Selon «The Guardian», 61 personnes seraient mortes de faim et de soif en mer. Elles auraient pourtant été repérées, mais pas secourues

L'accusation est grave. Selon le journal britannique The Guardian, l'OTAN et des effectifs militaires européens non identifiés auraient laissé une soixantaine de migrants mourir de faim et de soif en Méditerranée. L'Alliance a démenti, hier, avoir refusé de porter assistance au navire en détresse à la fin de mars.

«Un seul porte-avions était sous commandement de l'OTAN à cette date, le navire italien Garibaldi, et il se trouvait à plus de 100 milles nautiques au large, a affirmé Carmen Romero, porte-parole de l'organisation. Par conséquent, toute déclaration affirmant qu'un porte-avions de l'OTAN a repéré puis ignoré le navire en détresse est fausse.»

Selon le Guardian, un navire transportant 72 personnes, dont une vingtaine de femmes et deux enfants en bas âge, a quitté Tripoli le 25 mars en direction de l'île italienne de Lampedusa. Après une avarie, le bateau s'est retrouvé à la dérive. Les migrants auraient alors averti, grâce au téléphone satellitaire du navire, un prêtre érythréen qui dirige une association à Rome. Et ce dernier a alerté les garde-côtes italiens.

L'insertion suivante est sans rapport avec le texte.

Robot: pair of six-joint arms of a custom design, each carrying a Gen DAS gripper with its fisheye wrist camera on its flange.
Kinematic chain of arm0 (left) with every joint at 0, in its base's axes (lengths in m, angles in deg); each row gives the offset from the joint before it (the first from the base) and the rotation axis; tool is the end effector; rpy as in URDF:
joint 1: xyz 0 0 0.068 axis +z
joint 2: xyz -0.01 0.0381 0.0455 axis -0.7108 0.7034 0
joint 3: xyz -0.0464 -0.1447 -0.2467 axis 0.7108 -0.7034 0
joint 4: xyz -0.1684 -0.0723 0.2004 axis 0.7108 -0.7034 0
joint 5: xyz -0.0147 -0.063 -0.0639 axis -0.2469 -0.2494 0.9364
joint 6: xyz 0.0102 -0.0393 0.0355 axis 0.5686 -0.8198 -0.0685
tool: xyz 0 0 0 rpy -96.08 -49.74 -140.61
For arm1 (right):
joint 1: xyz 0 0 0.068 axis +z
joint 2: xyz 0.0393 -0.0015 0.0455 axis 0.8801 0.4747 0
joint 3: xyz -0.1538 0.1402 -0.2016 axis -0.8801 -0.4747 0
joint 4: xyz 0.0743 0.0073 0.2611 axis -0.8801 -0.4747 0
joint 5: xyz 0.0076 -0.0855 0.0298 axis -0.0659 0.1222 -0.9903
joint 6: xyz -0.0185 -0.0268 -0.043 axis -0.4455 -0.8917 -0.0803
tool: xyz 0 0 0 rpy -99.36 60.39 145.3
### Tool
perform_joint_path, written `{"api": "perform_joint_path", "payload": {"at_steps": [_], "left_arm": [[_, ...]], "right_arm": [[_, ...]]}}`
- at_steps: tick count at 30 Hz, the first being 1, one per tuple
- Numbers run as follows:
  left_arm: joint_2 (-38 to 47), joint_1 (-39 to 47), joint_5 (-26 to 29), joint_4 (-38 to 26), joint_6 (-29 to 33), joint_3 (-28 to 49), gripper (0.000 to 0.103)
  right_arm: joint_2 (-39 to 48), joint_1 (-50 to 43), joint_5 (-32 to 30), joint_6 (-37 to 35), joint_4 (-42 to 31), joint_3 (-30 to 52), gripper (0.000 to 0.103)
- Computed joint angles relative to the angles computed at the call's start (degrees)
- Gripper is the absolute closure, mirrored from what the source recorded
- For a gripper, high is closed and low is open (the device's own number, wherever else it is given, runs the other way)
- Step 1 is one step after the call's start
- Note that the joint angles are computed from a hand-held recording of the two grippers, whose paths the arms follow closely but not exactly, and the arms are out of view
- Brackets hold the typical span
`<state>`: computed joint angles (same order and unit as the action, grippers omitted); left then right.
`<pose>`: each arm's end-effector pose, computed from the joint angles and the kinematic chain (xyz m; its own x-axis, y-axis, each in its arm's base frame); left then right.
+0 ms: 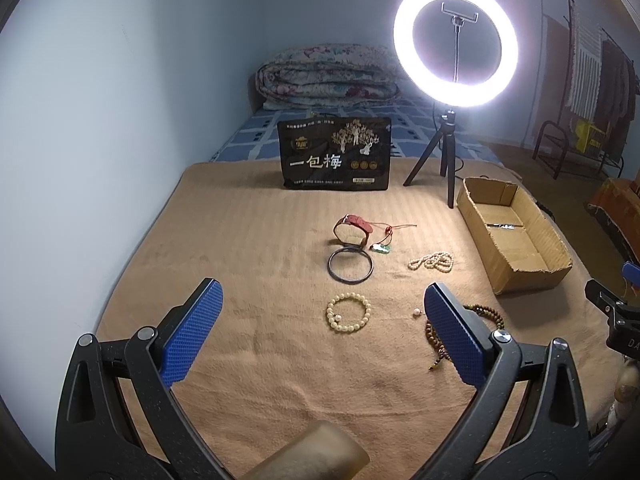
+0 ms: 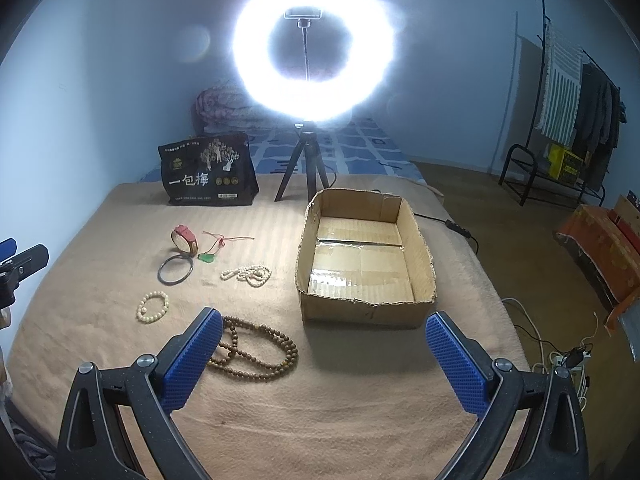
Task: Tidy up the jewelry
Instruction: 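Lower the left tool to the cream bead bracelet while the right tool approaches the brown prayer beads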
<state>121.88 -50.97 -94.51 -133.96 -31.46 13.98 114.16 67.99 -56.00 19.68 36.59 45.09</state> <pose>0.2063 -0.0106 0.3874 -0.6221 -0.1317 -0.7718 -0.2372 0.9711 0.0255 0.2523 0.0289 0.3704 -0.6371 -0.1247 -0.7606 -0.1629 0.9863 -0.0253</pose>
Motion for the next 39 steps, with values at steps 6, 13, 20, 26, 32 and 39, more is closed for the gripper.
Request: {"api": "perform_joint_path", "payload": {"at_steps": [6,13,20,26,32,39], "left_arm": [[2.78,3.21,3.38,-0.44,0.61,0.04,0.0],[5.33,6.21,6.59,1.02,2.35,-1.78,0.004],[9.77,8.05,11.48,0.15,4.08,-1.97,0.014],[14.62,8.4,14.29,-0.22,5.67,-1.73,0.024],[19.25,10.45,17.33,-0.33,6.58,-1.26,0.034],[25.59,13.26,21.3,-0.03,6.77,0.45,0.042]], "right_arm": [[2.5,0.11,-0.99,-0.61,-0.78,0.59,0.0],[6.18,0.23,-2.92,-2.39,-0.65,-0.55,0.0],[10.6,-0.05,-5.28,-3.78,-2.19,0.36,0.0],[14.69,0.18,-9.71,-6.64,-4.0,2.66,0.002],[19.43,2.57,-14.49,-11.75,-6.86,5.86,0.006],[25.88,6.59,-15.08,-12.83,-8.6,8.46,0.01]]}}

Les survivants ont raconté que peu après, un hélicoptère militaire leur a fourni des bouteilles d'eau et des biscuits puis les a avertis qu'un navire allait venir les secourir. Ce qui ne fut pas le cas. L'embarcation se serait plus tard approchée d'un porte-avions, sans recevoir non plus de secours. Selon les personnes interviewées par le quotidien britannique, deux appareils ont pourtant décollé du navire et ont survolé leur bateau à basse altitude alors qu'ils se tenaient debout et brandissaient deux bébés affamés.

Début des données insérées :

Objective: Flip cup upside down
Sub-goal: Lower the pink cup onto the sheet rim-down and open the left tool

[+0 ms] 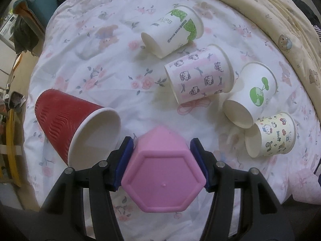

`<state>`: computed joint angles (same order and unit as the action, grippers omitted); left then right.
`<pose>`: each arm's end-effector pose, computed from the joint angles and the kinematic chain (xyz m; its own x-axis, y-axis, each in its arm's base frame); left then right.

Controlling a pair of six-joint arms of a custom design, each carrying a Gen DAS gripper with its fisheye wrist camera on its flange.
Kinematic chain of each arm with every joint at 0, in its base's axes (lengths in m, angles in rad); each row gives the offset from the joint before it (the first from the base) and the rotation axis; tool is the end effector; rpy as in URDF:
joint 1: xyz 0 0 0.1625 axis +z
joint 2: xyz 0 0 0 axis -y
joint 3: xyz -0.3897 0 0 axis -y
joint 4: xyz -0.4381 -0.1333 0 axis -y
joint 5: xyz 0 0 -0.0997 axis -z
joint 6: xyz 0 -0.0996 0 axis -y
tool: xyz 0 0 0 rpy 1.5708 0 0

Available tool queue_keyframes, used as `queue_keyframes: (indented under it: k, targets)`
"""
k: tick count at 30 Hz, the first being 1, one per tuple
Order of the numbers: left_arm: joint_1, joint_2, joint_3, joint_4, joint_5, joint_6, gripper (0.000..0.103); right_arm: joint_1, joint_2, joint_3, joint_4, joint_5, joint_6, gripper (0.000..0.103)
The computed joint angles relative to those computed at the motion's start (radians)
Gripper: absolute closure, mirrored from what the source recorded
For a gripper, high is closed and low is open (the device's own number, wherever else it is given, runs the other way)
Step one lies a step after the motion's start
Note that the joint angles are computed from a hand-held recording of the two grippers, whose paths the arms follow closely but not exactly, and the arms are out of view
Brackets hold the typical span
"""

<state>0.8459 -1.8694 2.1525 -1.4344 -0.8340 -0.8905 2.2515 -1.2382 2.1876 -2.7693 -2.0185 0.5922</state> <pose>-0.0935 -0.4075 0.3046 -0.7054 -0.0937 -0.7026 0.0910 0.9711 -0.2209 0.3854 -0.3326 0.1122 -0.9774 0.0185 0.2105 -0.0775 0.8953 -0.4387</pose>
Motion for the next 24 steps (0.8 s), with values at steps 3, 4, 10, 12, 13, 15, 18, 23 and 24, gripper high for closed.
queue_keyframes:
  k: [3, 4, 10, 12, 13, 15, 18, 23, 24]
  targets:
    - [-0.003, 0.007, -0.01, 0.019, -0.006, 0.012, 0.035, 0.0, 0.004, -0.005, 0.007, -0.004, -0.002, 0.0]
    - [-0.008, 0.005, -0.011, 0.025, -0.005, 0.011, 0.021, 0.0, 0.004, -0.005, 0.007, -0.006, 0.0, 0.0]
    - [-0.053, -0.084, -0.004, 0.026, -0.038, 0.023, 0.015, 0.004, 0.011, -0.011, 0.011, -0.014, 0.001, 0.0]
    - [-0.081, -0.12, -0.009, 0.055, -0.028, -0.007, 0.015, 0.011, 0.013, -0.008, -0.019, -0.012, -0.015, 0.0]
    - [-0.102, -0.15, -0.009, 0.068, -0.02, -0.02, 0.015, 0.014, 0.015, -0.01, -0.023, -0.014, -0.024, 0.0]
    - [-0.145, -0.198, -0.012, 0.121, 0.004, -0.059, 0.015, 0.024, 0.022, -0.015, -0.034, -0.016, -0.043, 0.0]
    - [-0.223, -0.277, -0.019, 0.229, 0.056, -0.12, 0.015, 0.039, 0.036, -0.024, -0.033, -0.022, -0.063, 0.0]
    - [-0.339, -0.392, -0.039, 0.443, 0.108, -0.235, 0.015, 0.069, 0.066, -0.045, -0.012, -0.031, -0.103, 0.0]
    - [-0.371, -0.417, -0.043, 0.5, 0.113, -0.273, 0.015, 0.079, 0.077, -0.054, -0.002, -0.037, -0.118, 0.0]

S'en sont suivis une dizaine de jours à la dérive. «Chaque matin, nous nous réveillions et trouvions plus de corps. Nous les gardions pendant 24 heures puis les jetions par-dessus bord», a raconté Abu Kurke, un des onze survivants qui ont finalement touché terre le 10 avril en Libye.

Suite à son enquête, le Guardian estime que le porte-avions pourrait être le navire français Charles de Gaulle, «qui opérait en Méditerranée à ces dates». Mais l'armée française dément catégoriquement. «Nous n'avons pas croisé ce type d'embarcation. Nous nous serions évidemment portés à son secours», a affirmé un porte-parole de l'état-major au site Rue 89.

La Méditerranée est actuellement le théâtre d'un intense flux migratoire. Des milliers de réfugiés sont arrivés ces dernières semaines à Lampedusa. Mais près de 800 personnes auraient péri au cours de la traversée, selon le HCR. Le 6 avril dernier, au moins 250 migrants somaliens et érythréens ont trouvé la mort dans le naufrage de leur embarcation. Dimanche, trois cadavres ont été retrouvés sous un bateau qui s'était échoué la nuit précédente près de Lampedusa, avec plus de 500 personnes à bord. Ce même jour, des réfugiés arrivés de Libye ont affirmé avoir assisté au naufrage d'une autre embarcation et avoir vu «énormément de cadavres».